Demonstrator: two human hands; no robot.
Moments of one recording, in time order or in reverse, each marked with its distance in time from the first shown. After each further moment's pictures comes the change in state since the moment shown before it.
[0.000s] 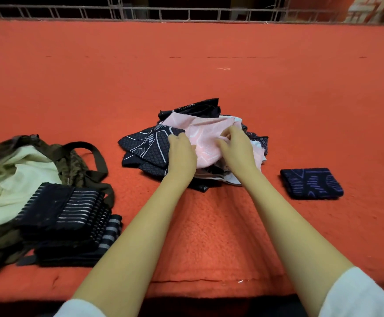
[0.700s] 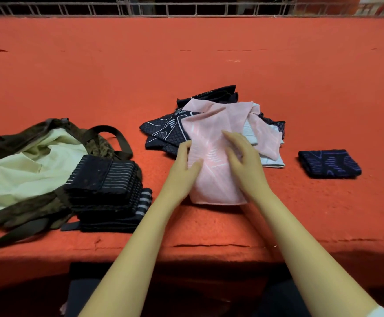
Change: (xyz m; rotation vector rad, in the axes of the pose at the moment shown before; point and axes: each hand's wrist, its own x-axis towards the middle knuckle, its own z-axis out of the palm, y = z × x) left_hand -0.092 -0.073 -0.045 -0.647 -0.195 0.100; right_hand -0.098 -0.020 0.021 0.361 0.000 -0.213
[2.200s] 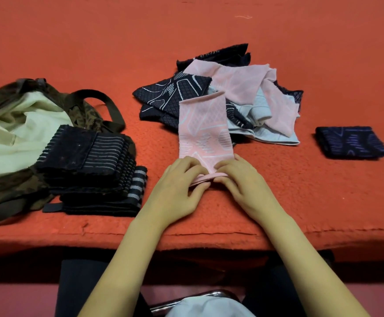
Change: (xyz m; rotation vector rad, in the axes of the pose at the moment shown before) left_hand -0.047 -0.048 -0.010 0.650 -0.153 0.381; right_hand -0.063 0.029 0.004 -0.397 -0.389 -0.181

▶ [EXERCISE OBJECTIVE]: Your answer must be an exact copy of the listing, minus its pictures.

▶ [PROBLEM SOLUTION]:
Demonstrator: two human hands; no robot.
Moments of one recording, in time order or in reverse, each marked with its distance in time from the first shown. After each further moment's pictures comes the change in state since the moment shown before it.
[0.000s] 
[0.700s] 
Change: (xyz m; rotation vector rad, in the axes of the pose at the moment shown before; point and axes: each hand's wrist, its own x-axis towards the middle knuckle, its own z-axis out of the palm, y = z × x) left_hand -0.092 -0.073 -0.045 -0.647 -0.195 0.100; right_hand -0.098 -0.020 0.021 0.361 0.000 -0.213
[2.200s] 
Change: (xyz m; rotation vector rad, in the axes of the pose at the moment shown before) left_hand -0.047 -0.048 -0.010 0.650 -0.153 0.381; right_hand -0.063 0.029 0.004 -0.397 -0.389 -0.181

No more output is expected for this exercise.